Brief
Below is a block of records; repeat each one exactly.

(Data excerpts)
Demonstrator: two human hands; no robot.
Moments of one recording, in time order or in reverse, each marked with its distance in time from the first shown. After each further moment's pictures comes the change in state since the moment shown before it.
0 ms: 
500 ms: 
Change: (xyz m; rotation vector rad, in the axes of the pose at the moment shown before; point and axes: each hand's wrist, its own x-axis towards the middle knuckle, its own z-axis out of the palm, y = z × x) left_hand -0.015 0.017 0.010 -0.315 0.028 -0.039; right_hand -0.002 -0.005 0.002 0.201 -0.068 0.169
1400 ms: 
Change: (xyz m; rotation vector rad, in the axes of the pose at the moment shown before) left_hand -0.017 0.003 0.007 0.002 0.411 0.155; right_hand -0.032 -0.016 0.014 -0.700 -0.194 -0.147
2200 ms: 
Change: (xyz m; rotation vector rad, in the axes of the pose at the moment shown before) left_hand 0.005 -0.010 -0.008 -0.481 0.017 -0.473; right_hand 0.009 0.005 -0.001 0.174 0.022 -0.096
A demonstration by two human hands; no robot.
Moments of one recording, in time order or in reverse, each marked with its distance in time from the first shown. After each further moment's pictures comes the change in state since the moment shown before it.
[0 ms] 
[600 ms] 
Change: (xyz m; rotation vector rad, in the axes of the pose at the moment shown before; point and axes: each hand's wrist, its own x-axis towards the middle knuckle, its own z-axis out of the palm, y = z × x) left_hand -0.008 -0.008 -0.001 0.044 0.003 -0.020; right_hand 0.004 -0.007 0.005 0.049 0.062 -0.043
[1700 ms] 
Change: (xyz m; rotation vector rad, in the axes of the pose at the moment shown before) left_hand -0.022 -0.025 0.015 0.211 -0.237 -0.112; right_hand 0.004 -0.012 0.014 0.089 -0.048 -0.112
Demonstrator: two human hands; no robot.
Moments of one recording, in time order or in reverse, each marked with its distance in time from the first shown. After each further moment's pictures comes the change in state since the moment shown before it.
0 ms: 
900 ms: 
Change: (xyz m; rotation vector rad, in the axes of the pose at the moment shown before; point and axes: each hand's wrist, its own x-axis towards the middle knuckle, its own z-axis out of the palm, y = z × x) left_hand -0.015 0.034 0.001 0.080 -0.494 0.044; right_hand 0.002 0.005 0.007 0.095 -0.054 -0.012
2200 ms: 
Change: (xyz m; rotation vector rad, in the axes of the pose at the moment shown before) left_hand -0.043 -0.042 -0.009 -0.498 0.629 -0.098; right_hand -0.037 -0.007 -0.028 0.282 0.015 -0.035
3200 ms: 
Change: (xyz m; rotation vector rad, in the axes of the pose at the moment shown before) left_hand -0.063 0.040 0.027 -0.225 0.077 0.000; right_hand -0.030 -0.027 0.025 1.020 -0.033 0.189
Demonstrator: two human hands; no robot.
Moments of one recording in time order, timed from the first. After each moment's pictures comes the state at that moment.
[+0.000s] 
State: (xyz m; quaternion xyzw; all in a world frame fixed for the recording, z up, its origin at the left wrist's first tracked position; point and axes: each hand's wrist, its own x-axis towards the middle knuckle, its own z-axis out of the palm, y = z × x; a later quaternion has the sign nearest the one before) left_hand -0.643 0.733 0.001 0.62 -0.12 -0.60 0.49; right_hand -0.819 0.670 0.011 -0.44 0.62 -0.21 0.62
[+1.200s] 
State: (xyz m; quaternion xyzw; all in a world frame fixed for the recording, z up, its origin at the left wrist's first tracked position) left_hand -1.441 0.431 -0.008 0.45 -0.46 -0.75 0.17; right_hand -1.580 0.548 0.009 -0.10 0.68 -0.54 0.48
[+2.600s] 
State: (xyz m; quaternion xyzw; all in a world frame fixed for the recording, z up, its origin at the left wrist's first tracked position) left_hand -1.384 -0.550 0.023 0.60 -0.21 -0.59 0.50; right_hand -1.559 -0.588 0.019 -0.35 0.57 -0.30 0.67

Written solution
Demonstrator: two human hands; no robot.
Moments of one recording, in time order or in reverse, each marked with its distance in time from the first shown. After each further moment's pictures comes the change in state since the moment shown before it.
0 ms: 
500 ms: 
Change: (xyz m; rotation vector rad, in the axes of the pose at the moment shown before; point and axes: each hand's wrist, its own x-axis towards the middle knuckle, its own z-axis out of the palm, y = z × x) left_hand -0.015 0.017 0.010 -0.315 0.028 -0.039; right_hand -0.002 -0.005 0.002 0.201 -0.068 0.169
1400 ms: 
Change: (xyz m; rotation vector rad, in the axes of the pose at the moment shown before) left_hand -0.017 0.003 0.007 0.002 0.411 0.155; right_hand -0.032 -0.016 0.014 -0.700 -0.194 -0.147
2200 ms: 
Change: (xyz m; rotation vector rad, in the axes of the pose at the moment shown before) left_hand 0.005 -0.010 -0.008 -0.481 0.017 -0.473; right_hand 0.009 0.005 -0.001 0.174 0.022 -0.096
A demonstration by two human hands; no robot.
Moments of one recording, in time order or in reverse, each marked with its distance in time from the first shown. After each further moment's pictures comes the change in state since the moment shown before it.
[0 ms] 
[600 ms] 
Change: (xyz m; rotation vector rad, in the axes of the pose at the moment shown before; point and axes: each hand's wrist, its own x-axis towards the middle knuckle, its own z-axis out of the palm, y = z × x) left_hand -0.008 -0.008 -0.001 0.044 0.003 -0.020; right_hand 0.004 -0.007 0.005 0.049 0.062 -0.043
[1700 ms] 
Change: (xyz m; rotation vector rad, in the axes of the pose at the moment shown before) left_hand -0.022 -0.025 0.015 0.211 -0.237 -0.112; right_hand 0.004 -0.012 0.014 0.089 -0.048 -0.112
Demonstrator: two human hands; no robot.
Moments of one recording, in time order or in reverse, each marked with its distance in time from the first shown. After each further moment's pictures comes the change in state since the moment shown before it.
0 ms: 
900 ms: 
Change: (xyz m; rotation vector rad, in the axes of the pose at the moment shown before; point and axes: each hand's wrist, its own x-axis towards the middle knuckle, its own z-axis out of the palm, y = z × x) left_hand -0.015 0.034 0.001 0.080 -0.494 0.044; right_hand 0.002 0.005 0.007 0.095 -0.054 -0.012
2200 ms: 
Change: (xyz m; rotation vector rad, in the axes of the pose at the moment shown before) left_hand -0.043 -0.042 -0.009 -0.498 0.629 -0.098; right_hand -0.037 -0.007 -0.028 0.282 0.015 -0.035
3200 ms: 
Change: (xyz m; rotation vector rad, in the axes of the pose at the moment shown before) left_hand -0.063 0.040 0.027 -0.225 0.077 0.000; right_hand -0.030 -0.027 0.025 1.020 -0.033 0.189
Demonstrator: two human hands; no robot.
Moments of one recording in time order, timed from the first. After each moment's pictures comes the state at that moment.
[+0.000s] 
State: (xyz m; quaternion xyzw; all in a world frame fixed for the recording, z up, its origin at the left wrist's first tracked position; point and axes: each hand's wrist, its own x-axis towards the middle knuckle, its own z-axis out of the palm, y = z × x; a later quaternion has the sign nearest the one before) left_hand -0.643 0.733 0.001 0.62 -0.12 -0.60 0.49; right_hand -0.819 0.670 0.011 -0.44 0.62 -0.21 0.62
[+1.200s] 
State: (xyz m; quaternion xyzw; all in a world frame fixed for the recording, z up, its origin at the left wrist's first tracked position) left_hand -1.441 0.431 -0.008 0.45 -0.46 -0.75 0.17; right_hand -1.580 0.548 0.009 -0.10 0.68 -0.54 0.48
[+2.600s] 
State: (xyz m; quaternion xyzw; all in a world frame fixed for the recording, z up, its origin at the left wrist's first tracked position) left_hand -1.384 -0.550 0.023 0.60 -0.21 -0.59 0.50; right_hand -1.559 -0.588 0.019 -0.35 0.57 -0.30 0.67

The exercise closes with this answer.